With the pictures left out, restate exactly the part below that opens with the line containing "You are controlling" and closes with the line containing "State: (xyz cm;".

Collection entries
= = = = =

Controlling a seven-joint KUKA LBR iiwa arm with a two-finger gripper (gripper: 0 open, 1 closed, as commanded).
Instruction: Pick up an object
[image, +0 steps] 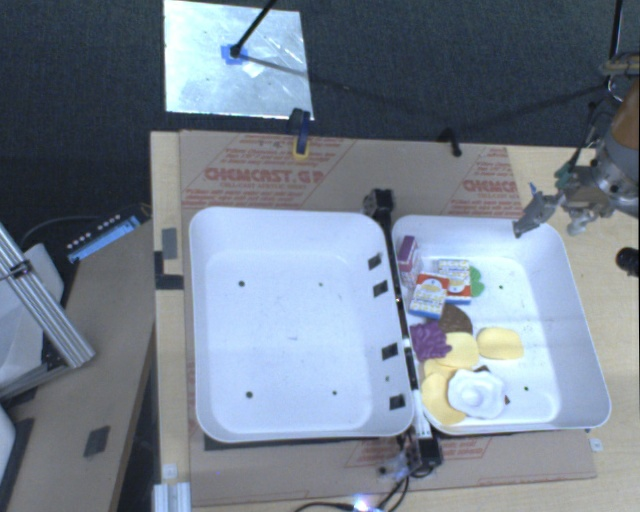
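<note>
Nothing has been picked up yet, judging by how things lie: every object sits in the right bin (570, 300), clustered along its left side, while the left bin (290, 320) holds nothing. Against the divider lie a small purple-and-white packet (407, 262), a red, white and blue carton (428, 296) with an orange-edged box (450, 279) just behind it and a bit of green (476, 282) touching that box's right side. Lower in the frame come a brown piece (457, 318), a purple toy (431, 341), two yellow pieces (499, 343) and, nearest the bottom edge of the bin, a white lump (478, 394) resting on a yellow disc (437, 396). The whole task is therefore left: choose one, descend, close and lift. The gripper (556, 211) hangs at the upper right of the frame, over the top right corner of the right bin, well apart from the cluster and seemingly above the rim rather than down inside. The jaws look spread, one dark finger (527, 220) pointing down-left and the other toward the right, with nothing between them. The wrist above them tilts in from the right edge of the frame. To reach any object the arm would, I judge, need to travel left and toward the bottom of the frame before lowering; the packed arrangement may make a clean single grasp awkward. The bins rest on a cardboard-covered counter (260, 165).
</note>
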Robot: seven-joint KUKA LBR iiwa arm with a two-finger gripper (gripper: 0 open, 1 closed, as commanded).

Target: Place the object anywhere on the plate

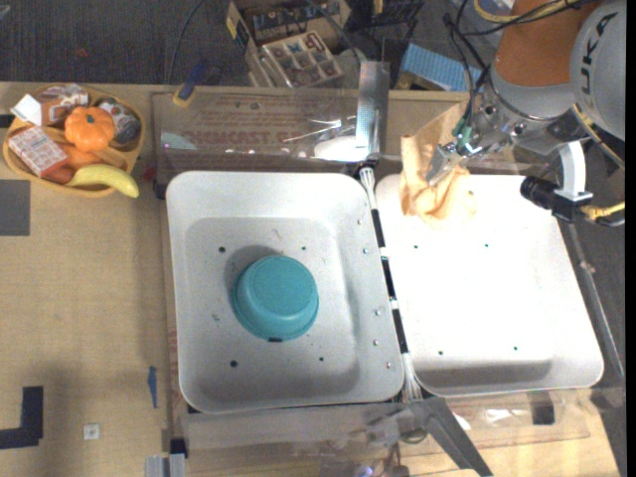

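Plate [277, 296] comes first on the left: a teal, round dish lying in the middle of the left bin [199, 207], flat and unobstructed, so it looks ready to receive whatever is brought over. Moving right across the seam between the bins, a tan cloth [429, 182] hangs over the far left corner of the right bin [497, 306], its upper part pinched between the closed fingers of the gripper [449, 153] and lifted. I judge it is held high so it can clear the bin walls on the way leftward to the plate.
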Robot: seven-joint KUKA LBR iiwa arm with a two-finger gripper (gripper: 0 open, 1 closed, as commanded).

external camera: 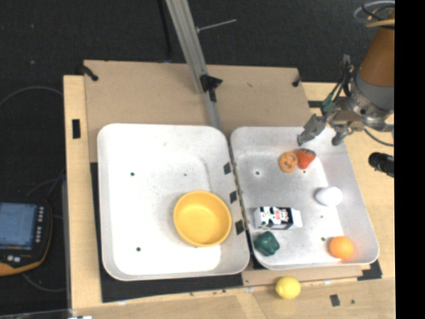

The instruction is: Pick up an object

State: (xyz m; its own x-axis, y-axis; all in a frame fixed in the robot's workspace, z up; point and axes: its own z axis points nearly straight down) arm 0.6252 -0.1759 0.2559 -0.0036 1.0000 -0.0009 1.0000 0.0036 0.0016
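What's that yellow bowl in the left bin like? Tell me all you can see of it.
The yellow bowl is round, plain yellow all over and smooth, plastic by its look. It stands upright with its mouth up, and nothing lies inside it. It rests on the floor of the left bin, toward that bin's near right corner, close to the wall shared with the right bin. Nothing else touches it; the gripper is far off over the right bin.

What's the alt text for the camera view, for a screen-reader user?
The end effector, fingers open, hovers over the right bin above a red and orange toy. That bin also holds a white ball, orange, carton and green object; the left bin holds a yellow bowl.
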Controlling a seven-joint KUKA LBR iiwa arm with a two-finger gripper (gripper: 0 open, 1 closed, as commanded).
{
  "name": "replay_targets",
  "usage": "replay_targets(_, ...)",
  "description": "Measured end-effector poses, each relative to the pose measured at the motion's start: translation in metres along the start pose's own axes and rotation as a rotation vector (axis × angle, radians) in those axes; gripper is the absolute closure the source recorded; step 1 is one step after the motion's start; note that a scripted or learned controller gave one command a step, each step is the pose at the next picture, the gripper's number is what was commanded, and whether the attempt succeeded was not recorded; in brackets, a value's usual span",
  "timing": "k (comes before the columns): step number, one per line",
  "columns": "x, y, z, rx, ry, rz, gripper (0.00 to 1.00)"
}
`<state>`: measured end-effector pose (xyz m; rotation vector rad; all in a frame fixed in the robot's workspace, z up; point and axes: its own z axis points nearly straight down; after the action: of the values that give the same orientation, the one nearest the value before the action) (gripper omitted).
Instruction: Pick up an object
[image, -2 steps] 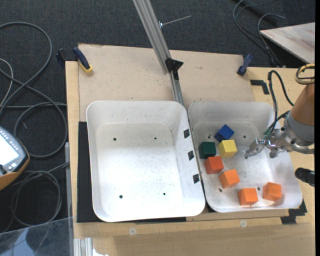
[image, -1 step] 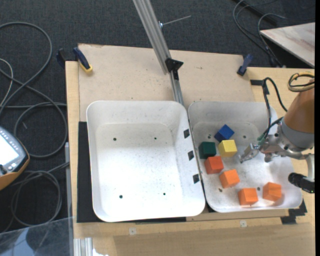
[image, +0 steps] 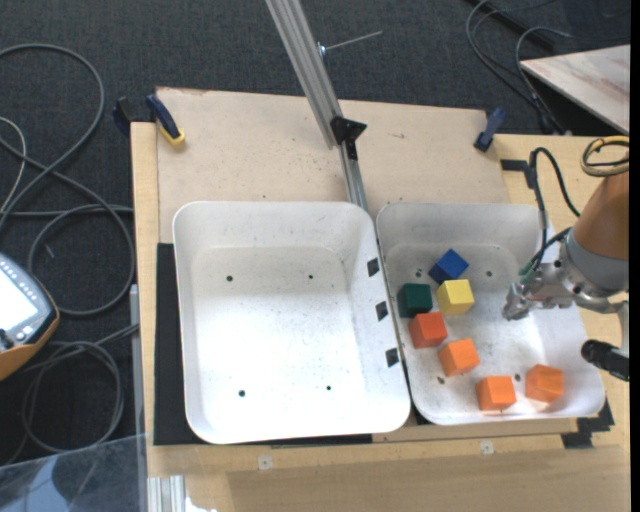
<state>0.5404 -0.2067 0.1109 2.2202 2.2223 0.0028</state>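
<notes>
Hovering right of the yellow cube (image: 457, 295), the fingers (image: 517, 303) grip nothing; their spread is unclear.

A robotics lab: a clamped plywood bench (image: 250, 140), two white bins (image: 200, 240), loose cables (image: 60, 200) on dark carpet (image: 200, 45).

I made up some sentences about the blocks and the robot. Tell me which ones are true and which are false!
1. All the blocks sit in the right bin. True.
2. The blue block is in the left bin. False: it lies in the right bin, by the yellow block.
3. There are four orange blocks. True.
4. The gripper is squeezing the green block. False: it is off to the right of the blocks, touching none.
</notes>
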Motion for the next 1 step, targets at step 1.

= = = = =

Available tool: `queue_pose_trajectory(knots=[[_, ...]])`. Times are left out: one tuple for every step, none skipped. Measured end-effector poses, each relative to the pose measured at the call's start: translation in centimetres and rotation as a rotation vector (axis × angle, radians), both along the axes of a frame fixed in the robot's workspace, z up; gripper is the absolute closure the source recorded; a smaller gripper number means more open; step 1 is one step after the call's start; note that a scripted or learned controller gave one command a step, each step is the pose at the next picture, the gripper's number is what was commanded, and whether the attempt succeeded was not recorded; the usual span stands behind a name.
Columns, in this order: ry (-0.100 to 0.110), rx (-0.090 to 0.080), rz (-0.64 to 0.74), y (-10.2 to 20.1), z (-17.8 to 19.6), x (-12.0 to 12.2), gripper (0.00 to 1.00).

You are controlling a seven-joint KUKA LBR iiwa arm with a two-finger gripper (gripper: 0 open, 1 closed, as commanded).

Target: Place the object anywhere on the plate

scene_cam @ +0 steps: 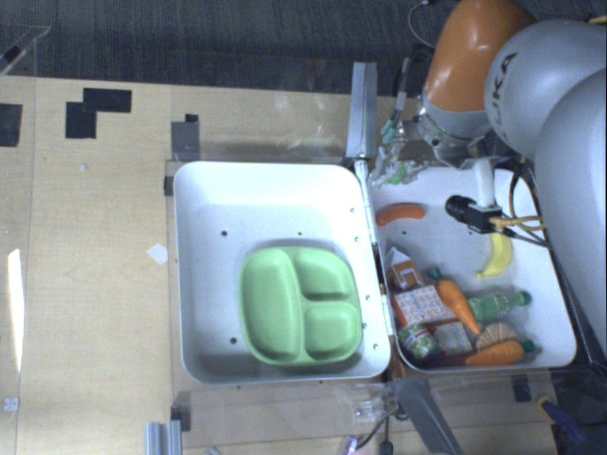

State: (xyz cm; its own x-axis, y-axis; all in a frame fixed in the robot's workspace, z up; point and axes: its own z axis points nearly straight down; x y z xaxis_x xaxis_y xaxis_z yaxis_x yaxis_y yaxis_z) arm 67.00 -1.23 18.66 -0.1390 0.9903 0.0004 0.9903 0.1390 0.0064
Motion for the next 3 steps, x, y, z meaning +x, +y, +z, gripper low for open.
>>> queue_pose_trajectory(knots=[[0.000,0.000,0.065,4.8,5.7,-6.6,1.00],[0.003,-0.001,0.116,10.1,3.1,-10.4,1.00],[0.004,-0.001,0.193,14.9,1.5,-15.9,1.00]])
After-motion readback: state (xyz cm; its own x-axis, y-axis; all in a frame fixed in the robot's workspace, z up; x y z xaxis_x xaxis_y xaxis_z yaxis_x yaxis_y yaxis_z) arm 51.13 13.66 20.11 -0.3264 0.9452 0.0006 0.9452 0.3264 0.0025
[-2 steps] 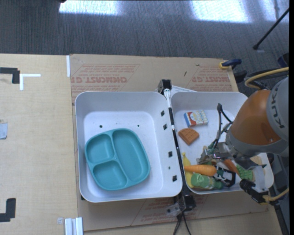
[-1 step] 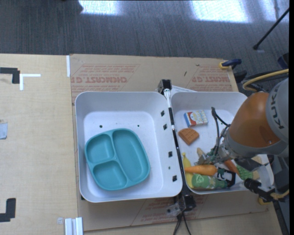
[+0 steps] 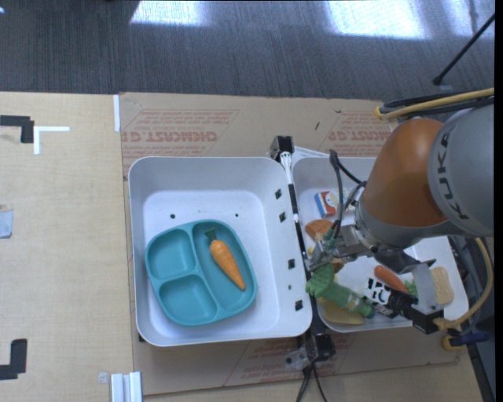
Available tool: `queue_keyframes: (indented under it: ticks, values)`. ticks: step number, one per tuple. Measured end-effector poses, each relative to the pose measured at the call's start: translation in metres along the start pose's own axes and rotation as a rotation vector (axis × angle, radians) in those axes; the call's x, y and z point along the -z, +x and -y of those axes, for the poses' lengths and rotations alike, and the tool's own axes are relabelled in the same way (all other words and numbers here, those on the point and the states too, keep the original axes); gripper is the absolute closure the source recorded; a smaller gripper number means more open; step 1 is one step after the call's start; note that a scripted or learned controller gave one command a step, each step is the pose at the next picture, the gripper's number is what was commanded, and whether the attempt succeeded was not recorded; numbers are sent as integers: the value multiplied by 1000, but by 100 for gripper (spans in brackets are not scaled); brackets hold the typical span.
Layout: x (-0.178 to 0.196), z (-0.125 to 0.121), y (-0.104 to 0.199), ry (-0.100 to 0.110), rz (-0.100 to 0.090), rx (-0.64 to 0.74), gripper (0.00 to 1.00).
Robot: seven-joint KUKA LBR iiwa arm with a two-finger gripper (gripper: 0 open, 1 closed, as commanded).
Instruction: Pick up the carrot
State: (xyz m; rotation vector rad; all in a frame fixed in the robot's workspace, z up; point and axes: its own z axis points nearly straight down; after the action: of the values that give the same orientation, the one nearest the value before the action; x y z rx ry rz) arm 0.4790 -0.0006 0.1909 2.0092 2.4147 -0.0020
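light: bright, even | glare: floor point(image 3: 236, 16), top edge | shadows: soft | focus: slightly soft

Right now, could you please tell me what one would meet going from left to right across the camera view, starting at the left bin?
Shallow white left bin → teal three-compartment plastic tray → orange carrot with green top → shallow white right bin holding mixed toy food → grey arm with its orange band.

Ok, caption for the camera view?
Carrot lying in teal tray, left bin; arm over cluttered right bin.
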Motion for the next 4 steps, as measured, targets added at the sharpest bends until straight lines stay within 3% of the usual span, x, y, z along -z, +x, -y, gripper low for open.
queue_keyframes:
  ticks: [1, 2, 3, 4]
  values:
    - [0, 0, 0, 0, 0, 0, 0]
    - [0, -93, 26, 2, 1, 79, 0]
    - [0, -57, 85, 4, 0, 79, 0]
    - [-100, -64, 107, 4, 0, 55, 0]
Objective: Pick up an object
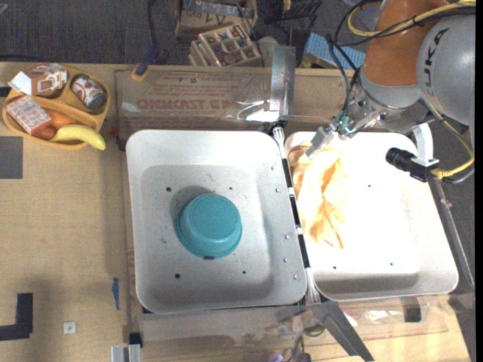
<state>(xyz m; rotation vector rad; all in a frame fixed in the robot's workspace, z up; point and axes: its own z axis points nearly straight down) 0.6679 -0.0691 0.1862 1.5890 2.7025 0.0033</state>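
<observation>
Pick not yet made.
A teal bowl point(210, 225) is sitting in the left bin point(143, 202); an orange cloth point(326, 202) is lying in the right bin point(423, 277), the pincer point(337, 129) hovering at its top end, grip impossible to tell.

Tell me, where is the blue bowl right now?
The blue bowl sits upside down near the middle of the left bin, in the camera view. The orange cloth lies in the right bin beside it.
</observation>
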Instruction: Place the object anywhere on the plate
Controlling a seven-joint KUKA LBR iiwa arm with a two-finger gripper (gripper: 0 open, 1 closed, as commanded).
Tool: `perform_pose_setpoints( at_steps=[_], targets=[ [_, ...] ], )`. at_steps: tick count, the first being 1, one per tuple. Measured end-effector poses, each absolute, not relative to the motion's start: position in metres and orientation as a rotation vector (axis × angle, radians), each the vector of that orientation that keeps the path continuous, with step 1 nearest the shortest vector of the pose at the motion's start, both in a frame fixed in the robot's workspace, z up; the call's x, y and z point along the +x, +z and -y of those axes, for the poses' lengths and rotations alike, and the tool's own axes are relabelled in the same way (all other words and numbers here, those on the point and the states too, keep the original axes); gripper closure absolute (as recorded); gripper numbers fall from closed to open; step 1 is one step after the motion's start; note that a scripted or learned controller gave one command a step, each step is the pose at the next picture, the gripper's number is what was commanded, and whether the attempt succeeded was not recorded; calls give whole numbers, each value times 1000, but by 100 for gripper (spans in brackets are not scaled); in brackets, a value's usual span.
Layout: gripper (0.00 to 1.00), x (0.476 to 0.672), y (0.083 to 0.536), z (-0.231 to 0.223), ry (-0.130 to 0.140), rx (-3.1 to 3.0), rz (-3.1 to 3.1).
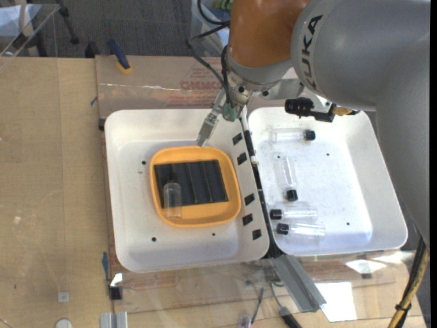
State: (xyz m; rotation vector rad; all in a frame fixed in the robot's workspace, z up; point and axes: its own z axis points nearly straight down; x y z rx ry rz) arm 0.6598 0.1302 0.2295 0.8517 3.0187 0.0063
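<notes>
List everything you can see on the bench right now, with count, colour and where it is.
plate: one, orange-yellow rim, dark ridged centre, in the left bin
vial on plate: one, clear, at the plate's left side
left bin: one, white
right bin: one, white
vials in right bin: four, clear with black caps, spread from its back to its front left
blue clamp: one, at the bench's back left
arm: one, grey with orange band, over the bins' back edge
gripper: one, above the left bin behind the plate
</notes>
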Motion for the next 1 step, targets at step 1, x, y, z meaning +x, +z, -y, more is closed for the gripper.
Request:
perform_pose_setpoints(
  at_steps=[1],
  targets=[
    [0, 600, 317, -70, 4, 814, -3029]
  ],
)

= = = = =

## Result for this task
You are controlling a seven-joint KUKA LBR iiwa arm with a two-finger gripper (gripper: 0 open, 1 closed, as commanded).

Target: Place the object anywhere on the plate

scene_cam @ +0 steps: 

State: (xyz cm; its own x-axis, y-axis; all in a frame fixed in the robot's workspace, z up; point and axes: its own z axis points nearly straight down; x y z xaxis_x xaxis_y xaxis_z yaxis_x yaxis_y yaxis_z) arm 67.00 -1.23 18.66 -0.1390 0.9903 0.0004 0.9903 0.1390 0.0064

With that, the answer is done.